Splitting large files in half

Asked by At

tl;dr: I need a way of splitting 5 GB / ~11m row files in ~half (or thirds) while keeping track of exactly every file I create and of course not breaking any lines, so I can process both files at once

I have a set of 300 very large json-like files I need to parse with a php script periodically. Each file is about 5 GB decompressed. I've optimized the hell out of parsing script and it's reached it's speed limit. But it's still a single-threaded script running for about 20 hours on a 16 core server.

I'd like to split each file into approximately half, and have two parsing scripts run at once, to "fake" multi-threaded-ness and speed up run time. I can store global runtime information and "messages" between threads in my sql database. That should cut the total runtime in half, having one thread downloading the files, another decompressing them, and two more loading them into sql in parallel.

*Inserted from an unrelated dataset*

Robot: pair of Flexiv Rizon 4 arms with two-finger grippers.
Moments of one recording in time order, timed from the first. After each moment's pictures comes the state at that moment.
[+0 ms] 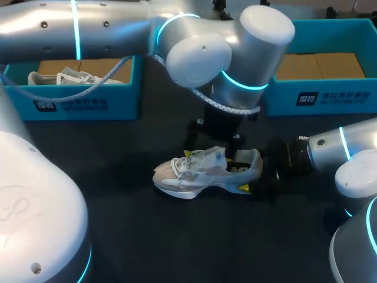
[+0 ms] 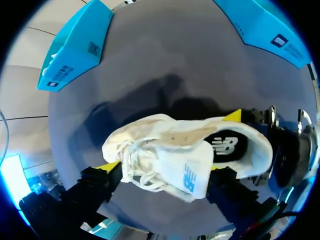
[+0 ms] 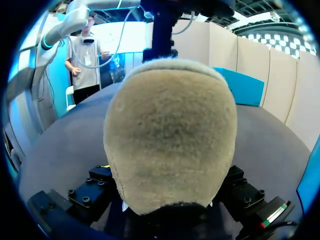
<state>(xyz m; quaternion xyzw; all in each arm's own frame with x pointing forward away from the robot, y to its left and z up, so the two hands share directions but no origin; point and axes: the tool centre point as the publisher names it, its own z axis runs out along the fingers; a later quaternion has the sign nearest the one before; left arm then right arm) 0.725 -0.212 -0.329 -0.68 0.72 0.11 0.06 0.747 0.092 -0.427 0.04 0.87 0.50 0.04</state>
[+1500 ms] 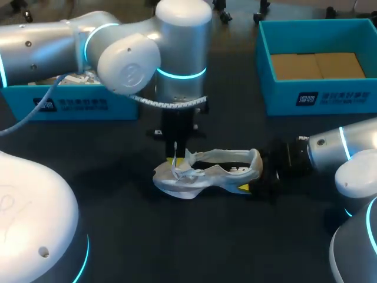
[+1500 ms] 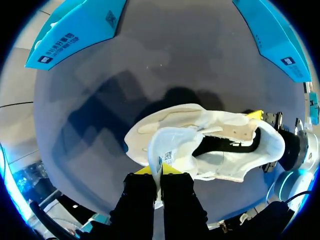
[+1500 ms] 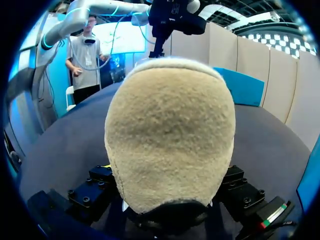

That part is actually pretty straight forward, where I'm stuck is splitting up the file to be parsed. I know there is a split tool that can break down files into chunks based on KB or line count. Problem is that doesn't quite work for me. I need to split these files in half (or thirds or quarters) cleanly. And without having any excess data go into an extra file. I need to know exactly what files the split command has created so I can note easy file in my sql table so the parsing script can know which files are ready to be parsed. If possible, I'd even like to avoid running wc -l in this process. That may not be possible, but it takes about 7 seconds for each file, 200 files, means 35 extra minutes of runtime.

Despite what I just said, I guess I run wc -l file on my file, divide that by n, round the result up, and use split to break the file into that many lines. That should always give me exactly n files. Than I can just know that ill have filea, fileb and so on.

I guess the question ultimately is, is there a better way to deal with this problem? Maybe theres another utility that will split in a way thats more compatible with what I'm doing. Or maybe there's another approach entirely that I'm overlooking.

1 Answers

1
user2203703 On

I had the same problem and it wasn't easy to find a solution.

First you need to use jq to convert your JSON to string format.

Then use the GNU version of split, it has an extra --filter option which allows processing individual chunks of data in much less space as it does not need to create any temporary files:

split --filter='shell_command'

Your filter command should read from stdin:

jq -r '' file.json | split -l 10000 --filter='php process.php'

-l will tell split to work on 10000 lines at a time.

In process.php file you just need to read from stdin and do whatever you want.